§ **Required action**: Report back each line of the records that contains the string "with".

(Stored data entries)
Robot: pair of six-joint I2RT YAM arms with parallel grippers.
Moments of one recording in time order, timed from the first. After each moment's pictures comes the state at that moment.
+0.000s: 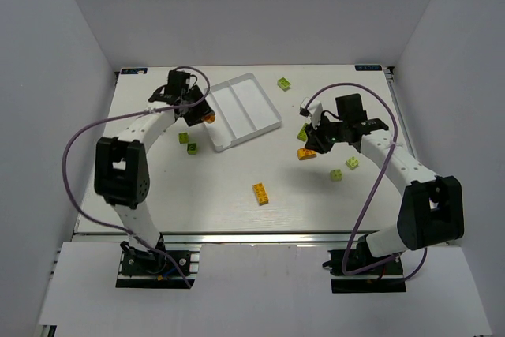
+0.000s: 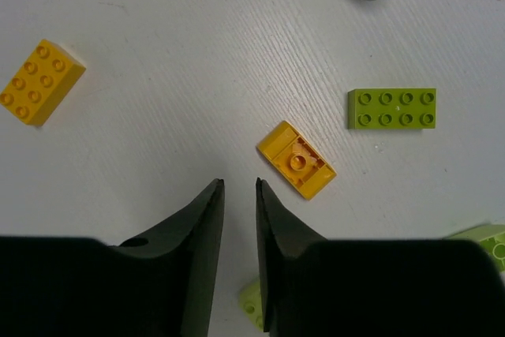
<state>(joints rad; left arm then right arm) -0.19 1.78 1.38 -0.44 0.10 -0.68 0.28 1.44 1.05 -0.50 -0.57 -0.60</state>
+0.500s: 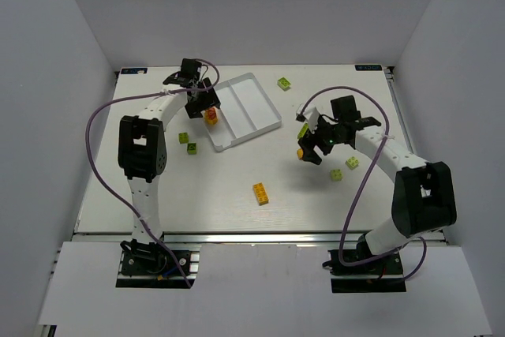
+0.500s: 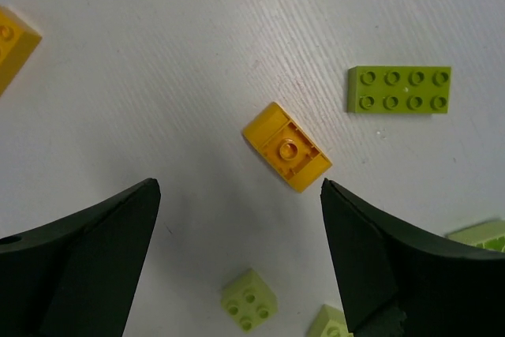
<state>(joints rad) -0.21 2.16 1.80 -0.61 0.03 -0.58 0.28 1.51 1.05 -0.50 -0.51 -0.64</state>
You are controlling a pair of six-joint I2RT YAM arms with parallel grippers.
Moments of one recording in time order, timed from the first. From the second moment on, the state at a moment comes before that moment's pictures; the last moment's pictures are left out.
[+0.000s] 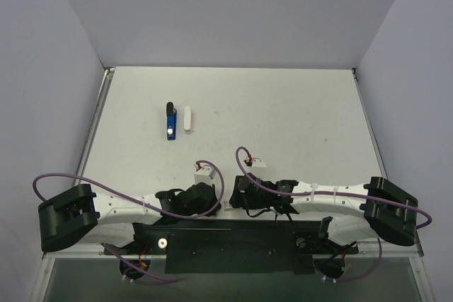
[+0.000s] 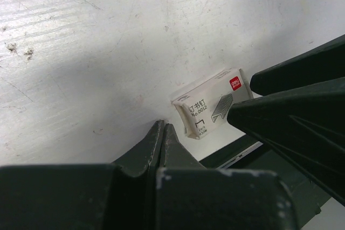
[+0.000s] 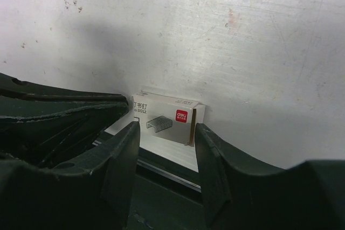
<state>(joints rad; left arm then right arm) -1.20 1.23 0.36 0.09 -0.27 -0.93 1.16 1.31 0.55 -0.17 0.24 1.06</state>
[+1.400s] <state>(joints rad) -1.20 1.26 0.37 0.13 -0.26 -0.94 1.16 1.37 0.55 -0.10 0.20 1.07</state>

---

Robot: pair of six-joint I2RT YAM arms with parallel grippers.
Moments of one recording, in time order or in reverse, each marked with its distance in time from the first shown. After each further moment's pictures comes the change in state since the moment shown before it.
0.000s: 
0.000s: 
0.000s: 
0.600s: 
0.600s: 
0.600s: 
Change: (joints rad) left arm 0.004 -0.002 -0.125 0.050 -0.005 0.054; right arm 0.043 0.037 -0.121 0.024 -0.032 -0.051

§ **Response to the task**:
Robot: pair of six-joint I2RT YAM arms with parallel grippers.
You are controlling a pair of six-joint I2RT YAM arms with parallel grippers.
Robot: pair of six-joint I2RT YAM arms with parallel grippers.
Moments of one recording, in time order or in reverse, each marked with its distance in time from the first shown. After each further moment's pictures comes the change in state since the moment shown before it.

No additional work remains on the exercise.